__Data extracted from a collection__:
========================================

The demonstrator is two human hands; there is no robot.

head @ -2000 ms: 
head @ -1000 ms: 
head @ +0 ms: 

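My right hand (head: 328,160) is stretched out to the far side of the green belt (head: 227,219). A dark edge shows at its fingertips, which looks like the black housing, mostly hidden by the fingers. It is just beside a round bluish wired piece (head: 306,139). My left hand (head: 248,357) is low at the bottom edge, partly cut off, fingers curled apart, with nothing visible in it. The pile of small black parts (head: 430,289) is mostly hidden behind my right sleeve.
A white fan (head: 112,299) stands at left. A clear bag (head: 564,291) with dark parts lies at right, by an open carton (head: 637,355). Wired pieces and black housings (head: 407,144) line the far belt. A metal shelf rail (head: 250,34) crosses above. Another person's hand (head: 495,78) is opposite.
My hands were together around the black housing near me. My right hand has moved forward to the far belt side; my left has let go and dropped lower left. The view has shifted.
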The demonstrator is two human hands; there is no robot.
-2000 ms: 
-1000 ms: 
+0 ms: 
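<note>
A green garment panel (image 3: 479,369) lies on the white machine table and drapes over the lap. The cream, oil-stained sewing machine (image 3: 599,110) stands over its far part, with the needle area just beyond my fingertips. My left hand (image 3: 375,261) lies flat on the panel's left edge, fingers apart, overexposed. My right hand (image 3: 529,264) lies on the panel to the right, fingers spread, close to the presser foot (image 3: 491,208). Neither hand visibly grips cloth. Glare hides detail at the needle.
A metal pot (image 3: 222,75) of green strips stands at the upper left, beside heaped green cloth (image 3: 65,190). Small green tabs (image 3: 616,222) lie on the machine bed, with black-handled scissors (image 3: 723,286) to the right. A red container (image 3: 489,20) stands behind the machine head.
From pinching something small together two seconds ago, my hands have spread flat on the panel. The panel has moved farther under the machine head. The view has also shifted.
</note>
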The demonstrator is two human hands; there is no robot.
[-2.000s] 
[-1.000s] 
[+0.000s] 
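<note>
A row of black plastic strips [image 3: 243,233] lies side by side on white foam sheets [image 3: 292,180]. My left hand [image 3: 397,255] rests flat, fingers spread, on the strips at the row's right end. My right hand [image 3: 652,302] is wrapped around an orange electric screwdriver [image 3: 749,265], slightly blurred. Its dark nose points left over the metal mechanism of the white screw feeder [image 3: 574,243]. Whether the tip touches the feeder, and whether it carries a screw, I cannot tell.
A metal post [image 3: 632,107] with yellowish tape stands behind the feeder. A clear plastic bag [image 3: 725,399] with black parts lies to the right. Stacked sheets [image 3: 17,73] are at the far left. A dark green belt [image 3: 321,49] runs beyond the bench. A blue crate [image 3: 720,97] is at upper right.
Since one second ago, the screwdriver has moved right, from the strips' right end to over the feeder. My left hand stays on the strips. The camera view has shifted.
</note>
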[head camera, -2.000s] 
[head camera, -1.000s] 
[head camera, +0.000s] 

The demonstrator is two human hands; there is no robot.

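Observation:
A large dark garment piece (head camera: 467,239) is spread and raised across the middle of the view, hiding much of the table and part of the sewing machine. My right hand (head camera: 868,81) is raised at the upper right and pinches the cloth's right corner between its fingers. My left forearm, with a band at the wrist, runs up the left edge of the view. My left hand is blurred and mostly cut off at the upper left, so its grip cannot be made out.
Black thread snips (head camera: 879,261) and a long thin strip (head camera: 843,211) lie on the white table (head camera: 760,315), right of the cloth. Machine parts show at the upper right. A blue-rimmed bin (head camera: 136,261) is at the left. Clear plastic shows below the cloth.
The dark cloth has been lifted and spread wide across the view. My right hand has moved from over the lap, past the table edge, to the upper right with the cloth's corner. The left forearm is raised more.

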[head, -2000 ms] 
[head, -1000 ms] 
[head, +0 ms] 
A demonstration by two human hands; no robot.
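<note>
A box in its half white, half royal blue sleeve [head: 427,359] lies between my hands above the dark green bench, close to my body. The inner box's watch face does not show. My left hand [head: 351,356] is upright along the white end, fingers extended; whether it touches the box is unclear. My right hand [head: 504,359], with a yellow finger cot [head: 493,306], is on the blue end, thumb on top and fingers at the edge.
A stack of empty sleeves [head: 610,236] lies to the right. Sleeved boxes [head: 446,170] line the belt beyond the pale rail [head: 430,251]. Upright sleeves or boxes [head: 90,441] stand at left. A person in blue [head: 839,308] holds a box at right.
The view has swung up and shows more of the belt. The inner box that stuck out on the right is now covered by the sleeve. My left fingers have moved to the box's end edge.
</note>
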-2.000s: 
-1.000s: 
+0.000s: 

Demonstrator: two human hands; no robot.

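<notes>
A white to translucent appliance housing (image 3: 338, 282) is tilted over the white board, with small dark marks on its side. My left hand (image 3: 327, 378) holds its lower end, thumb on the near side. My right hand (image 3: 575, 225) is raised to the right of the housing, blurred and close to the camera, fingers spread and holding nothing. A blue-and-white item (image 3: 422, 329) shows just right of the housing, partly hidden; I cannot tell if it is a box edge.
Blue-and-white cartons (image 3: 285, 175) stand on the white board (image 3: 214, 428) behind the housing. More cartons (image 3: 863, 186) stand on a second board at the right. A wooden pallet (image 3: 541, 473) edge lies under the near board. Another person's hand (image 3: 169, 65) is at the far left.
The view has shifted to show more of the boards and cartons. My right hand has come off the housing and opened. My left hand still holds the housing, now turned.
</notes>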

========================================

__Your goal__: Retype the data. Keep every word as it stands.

__Output of the exercise__:
The demonstrator is two human hands; there is no robot.

head @ -2000 ms: 
head @ -1000 ms: 
head @ +0 ms: 

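My right hand (head: 328,160) is stretched out to the far side of the green belt (head: 227,219). A dark edge shows at its fingertips, which looks like the black housing, mostly hidden by the fingers. It is just beside a round bluish wired piece (head: 306,139). My left hand (head: 248,357) is low at the bottom edge, partly cut off, fingers curled apart, with nothing visible in it. The pile of small black parts (head: 430,289) is mostly hidden behind my right sleeve.
A white fan (head: 112,299) stands at left. A clear bag (head: 564,291) with dark parts lies at right, by an open carton (head: 637,355). Wired pieces and black housings (head: 407,144) line the far belt. A metal shelf rail (head: 250,34) crosses above. Another person's hand (head: 495,78) is opposite.
My hands were together around the black housing near me. My right hand has moved forward to the far belt side; my left has let go and dropped lower left. The view has shifted.
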The demonstrator is two human hands; there is no robot.
-2000 ms: 
-1000 ms: 
+0 ms: 
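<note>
A green garment panel (image 3: 479,369) lies on the white machine table and drapes over the lap. The cream, oil-stained sewing machine (image 3: 599,110) stands over its far part, with the needle area just beyond my fingertips. My left hand (image 3: 375,261) lies flat on the panel's left edge, fingers apart, overexposed. My right hand (image 3: 529,264) lies on the panel to the right, fingers spread, close to the presser foot (image 3: 491,208). Neither hand visibly grips cloth. Glare hides detail at the needle.
A metal pot (image 3: 222,75) of green strips stands at the upper left, beside heaped green cloth (image 3: 65,190). Small green tabs (image 3: 616,222) lie on the machine bed, with black-handled scissors (image 3: 723,286) to the right. A red container (image 3: 489,20) stands behind the machine head.
From pinching something small together two seconds ago, my hands have spread flat on the panel. The panel has moved farther under the machine head. The view has also shifted.
</note>
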The demonstrator is two human hands; there is no robot.
[-2.000s] 
[-1.000s] 
[+0.000s] 
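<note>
A row of black plastic strips [image 3: 243,233] lies side by side on white foam sheets [image 3: 292,180]. My left hand [image 3: 397,255] rests flat, fingers spread, on the strips at the row's right end. My right hand [image 3: 652,302] is wrapped around an orange electric screwdriver [image 3: 749,265], slightly blurred. Its dark nose points left over the metal mechanism of the white screw feeder [image 3: 574,243]. Whether the tip touches the feeder, and whether it carries a screw, I cannot tell.
A metal post [image 3: 632,107] with yellowish tape stands behind the feeder. A clear plastic bag [image 3: 725,399] with black parts lies to the right. Stacked sheets [image 3: 17,73] are at the far left. A dark green belt [image 3: 321,49] runs beyond the bench. A blue crate [image 3: 720,97] is at upper right.
Since one second ago, the screwdriver has moved right, from the strips' right end to over the feeder. My left hand stays on the strips. The camera view has shifted.
</note>
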[head camera, -2.000s] 
[head camera, -1.000s] 
[head camera, +0.000s] 

The demonstrator is two human hands; there is no robot.

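Observation:
A large dark garment piece (head camera: 467,239) is spread and raised across the middle of the view, hiding much of the table and part of the sewing machine. My right hand (head camera: 868,81) is raised at the upper right and pinches the cloth's right corner between its fingers. My left forearm, with a band at the wrist, runs up the left edge of the view. My left hand is blurred and mostly cut off at the upper left, so its grip cannot be made out.
Black thread snips (head camera: 879,261) and a long thin strip (head camera: 843,211) lie on the white table (head camera: 760,315), right of the cloth. Machine parts show at the upper right. A blue-rimmed bin (head camera: 136,261) is at the left. Clear plastic shows below the cloth.
The dark cloth has been lifted and spread wide across the view. My right hand has moved from over the lap, past the table edge, to the upper right with the cloth's corner. The left forearm is raised more.
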
[head, -2000 ms] 
[head, -1000 ms] 
[head, +0 ms] 
A demonstration by two human hands; no robot.
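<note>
A box in its half white, half royal blue sleeve [head: 427,359] lies between my hands above the dark green bench, close to my body. The inner box's watch face does not show. My left hand [head: 351,356] is upright along the white end, fingers extended; whether it touches the box is unclear. My right hand [head: 504,359], with a yellow finger cot [head: 493,306], is on the blue end, thumb on top and fingers at the edge.
A stack of empty sleeves [head: 610,236] lies to the right. Sleeved boxes [head: 446,170] line the belt beyond the pale rail [head: 430,251]. Upright sleeves or boxes [head: 90,441] stand at left. A person in blue [head: 839,308] holds a box at right.
The view has swung up and shows more of the belt. The inner box that stuck out on the right is now covered by the sleeve. My left fingers have moved to the box's end edge.
</note>
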-2.000s: 
-1.000s: 
+0.000s: 

Demonstrator: two human hands; no robot.

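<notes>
A white to translucent appliance housing (image 3: 338, 282) is tilted over the white board, with small dark marks on its side. My left hand (image 3: 327, 378) holds its lower end, thumb on the near side. My right hand (image 3: 575, 225) is raised to the right of the housing, blurred and close to the camera, fingers spread and holding nothing. A blue-and-white item (image 3: 422, 329) shows just right of the housing, partly hidden; I cannot tell if it is a box edge.
Blue-and-white cartons (image 3: 285, 175) stand on the white board (image 3: 214, 428) behind the housing. More cartons (image 3: 863, 186) stand on a second board at the right. A wooden pallet (image 3: 541, 473) edge lies under the near board. Another person's hand (image 3: 169, 65) is at the far left.
The view has shifted to show more of the boards and cartons. My right hand has come off the housing and opened. My left hand still holds the housing, now turned.
</notes>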

This exercise is now finished, and nothing remains to add.